Sometimes throughout life people may want to be adventurous and look for activities to get their heart beating fast. You could probably label them as “Thrill Seekers”.
For one particular thrill seeker he wanted to do something that no human being has ever successfully done by skydiving from space. 43 year old Austrian skydiver and BASE jumper Felix Baumgartner set the world record for skydiving on Sunday October, 14, 2012.
The jump was originally cancelled by Red Bull for the safety of Baumgartner; it was said to be cancelled due to high winds.

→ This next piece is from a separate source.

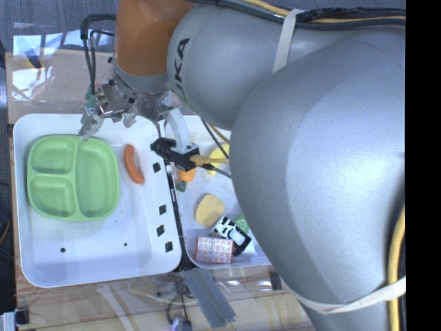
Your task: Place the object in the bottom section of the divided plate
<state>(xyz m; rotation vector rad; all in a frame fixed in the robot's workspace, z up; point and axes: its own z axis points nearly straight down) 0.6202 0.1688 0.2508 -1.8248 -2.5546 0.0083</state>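
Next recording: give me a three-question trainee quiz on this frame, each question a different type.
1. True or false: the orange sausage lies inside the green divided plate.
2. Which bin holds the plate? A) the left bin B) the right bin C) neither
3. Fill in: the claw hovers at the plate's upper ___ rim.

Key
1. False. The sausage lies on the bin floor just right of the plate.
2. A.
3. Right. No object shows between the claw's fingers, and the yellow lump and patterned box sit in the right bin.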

The high winds were a concern because the fragile helium balloon device, the skydiver traveled up to space in, could not take too much wind, but with the capsule attached it made it work successfully.

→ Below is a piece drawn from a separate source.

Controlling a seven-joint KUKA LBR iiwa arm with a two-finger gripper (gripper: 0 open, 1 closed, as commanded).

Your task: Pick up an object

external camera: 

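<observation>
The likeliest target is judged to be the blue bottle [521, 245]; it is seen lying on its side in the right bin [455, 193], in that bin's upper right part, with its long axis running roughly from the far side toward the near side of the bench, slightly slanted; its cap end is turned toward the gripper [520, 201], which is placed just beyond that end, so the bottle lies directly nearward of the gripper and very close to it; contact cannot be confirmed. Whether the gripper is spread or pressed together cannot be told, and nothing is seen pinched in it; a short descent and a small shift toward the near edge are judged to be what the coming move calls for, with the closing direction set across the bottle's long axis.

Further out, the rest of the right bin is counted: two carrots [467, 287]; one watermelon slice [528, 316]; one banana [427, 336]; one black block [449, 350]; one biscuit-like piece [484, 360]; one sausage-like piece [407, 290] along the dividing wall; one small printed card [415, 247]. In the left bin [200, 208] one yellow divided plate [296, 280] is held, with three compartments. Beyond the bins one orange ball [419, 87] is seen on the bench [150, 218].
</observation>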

With a giant leap from space Baumgartner skydived 24 miles above the earth at an unbelievable speed of Mach 1.24 for just under 5 minutes. It was reported that at one point during his decent he was clocked at going 833 mph. That is crazy fast for a human that is not attached to a jet pack or any other booster gadgets.
According to his team, the only thing they really feared was their skydiver spinning out of control too fast and losing consciousness. They mentioned that they expected Baumgartner to initially spin out of control due to the height and speed he would be going, but knew that their skydiver would get it under control and ultimately break the speed of sound; sound barrier.
“Of course it was terrifying … I was frightened all the way down to regain control after spinning out of control, but I wanted to break the speed of sound and I hit it. I don’t know after how many seconds, but I could feel air was pulling up, and I hit it,” Baumgartner said.
He touched down in the deserts of New Mexico successfully and with a huge smile on his face, once on the ground he finally got to embrace what he just accomplish, and at the same time tell people what he was thinking before he jumped.
“It was harder than I expected, trust me when you stand up there on top of the world, you become so humble and realize it’s not about breaking records any more. It’s not even about getting scientific data. It’s all about getting home,” Baumgartner said.
Along with being the only man to achieve a supersonic skydive; he also broke two other world records that had not been reached for half a century. He now has the record for the highest exit from a platform at 128,000 feet, and the highest free-fall without a drogue parachute, measured at 119,846 feet.
Interesting enough 84 year old Joe Kittinger who was the previous record holder was actually on headset with Baumgartner before he jumped. Kittinger simply told Baumgartner to stay calm and relax and that their guardian angels will take care of him. Kittinger also expressed the success of the new world breaking jump, and what it means to science now.
“He demonstrated that a man could survive in an extremely high altitude escape situation, I know future astronauts will wear the spacesuit that Felix test-jumped in,” Kittinger said.
The jump was indeed extraordinary, record breaking, and has provided NASA with a huge boost in designing new suites for astronauts. Baumgartner has still stayed humble and modest as he expressed his personally views.
“Honestly I want to inspire the next generation, I would love if there was a young guy sitting next to me asking what my advice is, wanting to break my record.” Baumgartner said.